Samson was doing no testing. Her little white poodle stood in the back seat and whined, and Penny felt a bit like whining too.

‘It’s okay,’ she told Samson. ‘Look, it only comes up to my ankles, and the nice lady on the satnav says this is the quickest way to Malley’s Corner.’

Samson still whined, but Penny climbed back behind the wheel and steered her little car determinedly through the water. There were stones underneath. It felt solid and the water barely reached the centre of her tyres. So far so good.

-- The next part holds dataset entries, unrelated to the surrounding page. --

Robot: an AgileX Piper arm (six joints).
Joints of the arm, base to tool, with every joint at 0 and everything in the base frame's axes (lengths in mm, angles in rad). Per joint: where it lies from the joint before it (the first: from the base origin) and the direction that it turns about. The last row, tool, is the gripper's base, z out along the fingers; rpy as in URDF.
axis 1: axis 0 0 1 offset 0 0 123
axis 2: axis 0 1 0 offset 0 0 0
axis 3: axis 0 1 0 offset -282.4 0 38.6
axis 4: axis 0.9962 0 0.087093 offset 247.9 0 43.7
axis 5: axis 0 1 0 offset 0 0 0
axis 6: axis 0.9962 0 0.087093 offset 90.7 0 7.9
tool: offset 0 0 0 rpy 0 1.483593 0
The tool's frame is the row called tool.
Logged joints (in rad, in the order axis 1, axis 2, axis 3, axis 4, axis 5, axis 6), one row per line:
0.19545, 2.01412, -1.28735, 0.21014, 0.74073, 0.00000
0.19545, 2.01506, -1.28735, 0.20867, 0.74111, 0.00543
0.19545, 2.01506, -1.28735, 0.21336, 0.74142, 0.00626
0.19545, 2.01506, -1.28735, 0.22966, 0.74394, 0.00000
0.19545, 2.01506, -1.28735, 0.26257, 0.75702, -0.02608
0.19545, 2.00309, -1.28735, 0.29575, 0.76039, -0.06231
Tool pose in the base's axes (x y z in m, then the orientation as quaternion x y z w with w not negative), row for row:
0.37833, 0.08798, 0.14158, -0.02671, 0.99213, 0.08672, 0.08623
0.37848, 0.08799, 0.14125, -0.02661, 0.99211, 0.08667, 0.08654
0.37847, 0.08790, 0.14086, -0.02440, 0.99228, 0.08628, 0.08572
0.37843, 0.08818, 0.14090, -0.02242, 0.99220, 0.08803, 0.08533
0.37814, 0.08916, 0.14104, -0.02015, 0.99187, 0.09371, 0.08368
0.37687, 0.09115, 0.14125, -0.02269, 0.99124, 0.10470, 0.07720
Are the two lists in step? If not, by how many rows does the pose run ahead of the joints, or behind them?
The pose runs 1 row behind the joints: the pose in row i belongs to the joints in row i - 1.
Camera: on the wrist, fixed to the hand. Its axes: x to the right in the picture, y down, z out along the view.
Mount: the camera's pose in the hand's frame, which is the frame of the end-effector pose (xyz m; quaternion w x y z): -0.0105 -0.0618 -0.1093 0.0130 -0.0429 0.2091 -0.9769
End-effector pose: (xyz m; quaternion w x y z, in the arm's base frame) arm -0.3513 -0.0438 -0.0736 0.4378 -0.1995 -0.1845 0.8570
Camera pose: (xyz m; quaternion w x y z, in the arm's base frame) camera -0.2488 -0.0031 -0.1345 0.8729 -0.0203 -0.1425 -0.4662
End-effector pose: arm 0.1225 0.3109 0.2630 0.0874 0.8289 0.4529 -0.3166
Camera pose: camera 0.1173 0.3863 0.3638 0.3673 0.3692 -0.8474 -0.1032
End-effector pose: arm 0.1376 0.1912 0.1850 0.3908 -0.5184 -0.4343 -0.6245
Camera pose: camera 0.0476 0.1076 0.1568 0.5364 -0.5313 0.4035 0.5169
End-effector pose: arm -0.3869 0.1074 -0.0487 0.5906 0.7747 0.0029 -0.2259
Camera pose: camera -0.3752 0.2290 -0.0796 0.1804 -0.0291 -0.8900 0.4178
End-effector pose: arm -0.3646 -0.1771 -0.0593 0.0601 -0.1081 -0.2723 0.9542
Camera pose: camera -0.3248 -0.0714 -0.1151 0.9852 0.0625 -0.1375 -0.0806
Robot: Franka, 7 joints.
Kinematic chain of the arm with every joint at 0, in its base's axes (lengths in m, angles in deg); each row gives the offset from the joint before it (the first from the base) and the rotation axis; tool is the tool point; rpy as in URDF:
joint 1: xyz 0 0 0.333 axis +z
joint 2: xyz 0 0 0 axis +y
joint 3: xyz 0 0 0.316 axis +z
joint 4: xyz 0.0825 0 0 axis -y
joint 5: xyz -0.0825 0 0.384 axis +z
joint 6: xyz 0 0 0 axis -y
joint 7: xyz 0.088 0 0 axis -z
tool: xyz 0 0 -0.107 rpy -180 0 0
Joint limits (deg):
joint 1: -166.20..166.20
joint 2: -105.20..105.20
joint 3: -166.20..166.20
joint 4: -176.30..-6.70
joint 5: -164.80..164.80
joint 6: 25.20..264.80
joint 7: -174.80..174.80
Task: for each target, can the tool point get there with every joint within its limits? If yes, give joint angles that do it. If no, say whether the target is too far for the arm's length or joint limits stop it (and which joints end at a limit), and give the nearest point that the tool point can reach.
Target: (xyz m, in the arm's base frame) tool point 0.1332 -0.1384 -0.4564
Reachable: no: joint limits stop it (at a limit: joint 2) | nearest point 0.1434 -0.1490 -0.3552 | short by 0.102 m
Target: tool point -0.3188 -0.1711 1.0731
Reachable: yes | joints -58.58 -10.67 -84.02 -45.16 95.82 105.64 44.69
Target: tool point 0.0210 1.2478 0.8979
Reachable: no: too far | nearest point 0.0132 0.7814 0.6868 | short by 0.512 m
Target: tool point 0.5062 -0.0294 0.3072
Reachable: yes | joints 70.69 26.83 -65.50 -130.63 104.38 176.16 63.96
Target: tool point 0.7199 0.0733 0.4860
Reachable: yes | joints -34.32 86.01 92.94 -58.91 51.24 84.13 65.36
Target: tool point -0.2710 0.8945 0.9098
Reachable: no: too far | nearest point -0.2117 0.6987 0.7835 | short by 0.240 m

Her qualms were growing by the minute.

She’d estimated it’d take her two hours tops to reach Malley’s, but it was already four in the afternoon and the road ahead looked like an obstacle course.

‘If worst comes to worst we can sleep in the car,’ she told Samson. ‘And we’re getting used to worst, right?’

Samson whined again but Penny didn’t. The time for whining was over.

‘Malley’s Corner, here I come,’ she muttered. ‘Floods or not, I’m never turning back.’

* * *

Matt Fraser was a man in control. He didn’t depend on luck. Early in life, luck had played him a sour hand and he hadn’t trusted in it since.

When he was twelve, Matt’s mother had taken a job as a farmer’s housekeeper. For Matt, who’d spent his young life tugged from one emotional disaster to another, the farm had seemed heaven and farming had been his life ever since. With only one—admittedly major—hiccup to impede his progress he’d done spectacularly well, but here was another hiccup and it was a big one. He was staring out from his veranda at his massive shearing shed. It was set up for a five a.m. start. His team of crack shearers was ready but his planning had let him down.